Мыслями о Маке Николь больше себе голову не забивала. День стоял прекрасный, голубое небо без облачка и пропасть теплого флоридского солнца. В такой день хорошо начинать все сначала, говорила она себе. Забрать из банка чек и приняться за восстановление «Морского ветерка».
Она опустила стекла окон. Выехав на Первое шоссе, прибавила скорость и автоматически увеличила звук радио. Станция, специализирующаяся на легком роке, на этот раз угостила ее унылой любовной серенадой.
Николь ткнула первую попавшуюся кнопку. Женский голос замурлыкал песенку о волшебном поцелуе.

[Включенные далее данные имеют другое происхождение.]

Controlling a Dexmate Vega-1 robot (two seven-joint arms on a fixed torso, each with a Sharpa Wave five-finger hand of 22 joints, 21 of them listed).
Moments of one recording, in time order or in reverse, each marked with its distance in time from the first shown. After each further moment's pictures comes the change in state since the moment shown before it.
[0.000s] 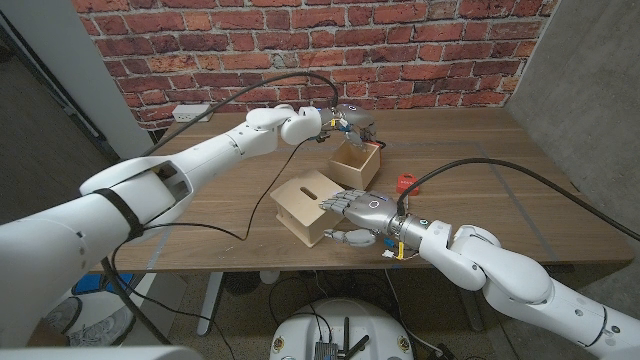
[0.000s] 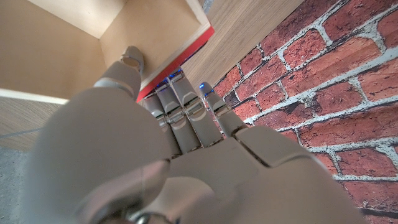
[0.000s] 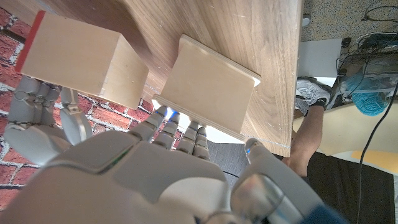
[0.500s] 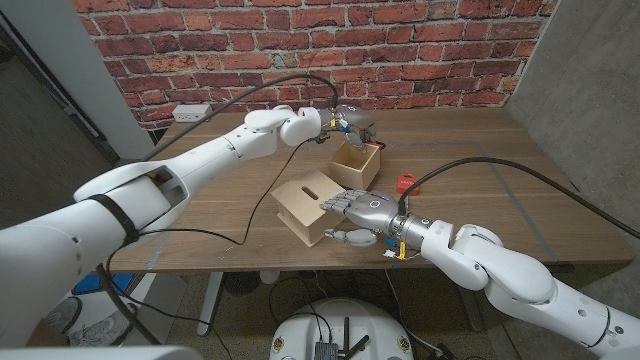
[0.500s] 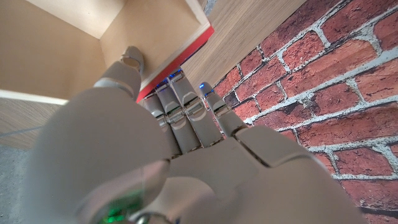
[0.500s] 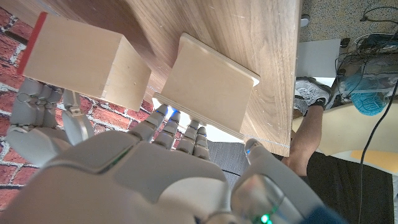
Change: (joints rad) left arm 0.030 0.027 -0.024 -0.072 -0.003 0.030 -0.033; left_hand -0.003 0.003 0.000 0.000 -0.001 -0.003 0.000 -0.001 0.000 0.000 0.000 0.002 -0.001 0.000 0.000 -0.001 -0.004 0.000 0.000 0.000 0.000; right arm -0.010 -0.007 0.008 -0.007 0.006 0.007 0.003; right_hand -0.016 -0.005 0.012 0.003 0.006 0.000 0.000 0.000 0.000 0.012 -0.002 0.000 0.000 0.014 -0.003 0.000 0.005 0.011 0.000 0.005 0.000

Она выключила радио совсем.
Машины двигались довольно быстро, но дорога к мосту на остров была забита больше, чем обычно. Позади раздавались гудки. Торопятся, подумала Николь. Куда?
Домой. К своим любимым. Каждый к своей жене, детям, к вкусным домашним обедам.
Николь вздохнула. Если даже она и передумает насчет жизни в одиночку, это ничего не изменит. Единственный человек, которого она желала бы всегда видеть рядом с собой, не хочет ее. Ему нужна его должность, квартира, деньги. Женщина не нужна.
Николь прилагала усилия, чтобы прогнать слезы из глаз. Так не пойдет. Она не собирается хлюпать носом и...
Радуга букв. Уставившись на них, она едва осознавала, что тормозит машину до черепашьей скорости.
Неряшливо, непрофессионально, дилетантски... самое восхитительное, что Николь когда-либо видела в жизни. Мешанина из цветов, от руки нанесенная на черное.
«Леди в Синем. И в Белом. И в Розовом. И в Красном. Я возвращаюсь в «Морской ветерок» и больше этого рая никогда не покину. Ты – моя единственная».
Позади отчаянно возмущался гудок, визжали тормоза. Но Николь уже ни на что не была способна: ни двинуться с места, ни думать, ни даже дышать. Расстегнув пояс безопасности, она включила аварийный тормоз. Схватившись за край крыши, подтянулась и встала на сиденье, не беспокоясь о том, что, торча над автомобилем, выглядит глупо.
– Какого черта? – проорали сзади.
Больше этого рая никогда не покину.
Она тонула в волнах сумасшедшего счастья. Мак. Она – единственная, и он к ней возвращается. Мак.
Один из гудков не переставал гудеть, длинно, настырно.
– Эй, леди!
В конце концов она обернулась, так и не сумев стереть с лица идиотскую улыбку.
Вот он. Через полосу, двумя машинами дальше. Сидит на подголовнике, так же смешно торчит из машины, как и она. Мак.
Указывает на нее пальцем.
«Ты, – изображает губами. – Ты – единственная».
Выскакивает из машины... кидается наперерез движению... Сердце Николь почти остановилось. Она соскользнула обратно внутрь автомобиля, открыла дверцу и попала прямо в его объятия.
– Это не ты написал, – сказала она со смехом.
– Я только составил текст. Рисовали мои братья. – Он тоже засмеялся и притянул ее плотнее к себе. – Как ты знаешь, я верю, и очень твердо, что реклама должна быть правдивой. Ты – единственная женщина, которая существует для меня, Николь. Я люблю тебя.
Эти слова омыли Николь теплом.
– Я тоже люблю тебя, Мак.
И поцелуй. Долгий, страстный. Мак прервал его только тогда, когда оба засмеялись. Крики вокруг набрали громкости – и рискованного содержания.
– Женись уж, дружок, – посоветовал водитель из кабины соседнего грузовика. – Все равно никуда не денешься.
– Так и собираюсь! – крикнул в ответ Мак, и вдруг его улыбка исчезла, сменившись серьезным, даже мрачным выражением. Он наклонился к Николь и тихо добавил: – Если она меня возьмет.
Некоторое время оба молчали. Все окружающее отступило на второй план, когда Николь погрузилась в глубину его карих глаз.
– Возьмешь, Николь? Сделаешь меня своим мужем?
– А как же Нью-Йорк? – с трудом проговорила она. – Твоя жизнь? Твоя работа?
– Я хочу перебраться сюда. А моя жизнь – это ты. – Он поцеловал ее в лоб. – Ну а насчет работы – может, у тебя в гостинице сейчас нанимают? Дела там кипят, как я слышал.
В сердце Николь вспыхнуло и заискрилось счастье.
– Вообще-то мне бы пригодился кровельщик. А также маляр, плотник и муж. – Встав на цыпочки, она шепнула ему в ухо: – Капиталистических воротил просят не беспокоиться.
– Я как раз тот, кто вам нужен, леди.
Она положила голову к нему на грудь и вздохнула. Конечно же. Он как раз тот, кто ей нужен. Ее единственный.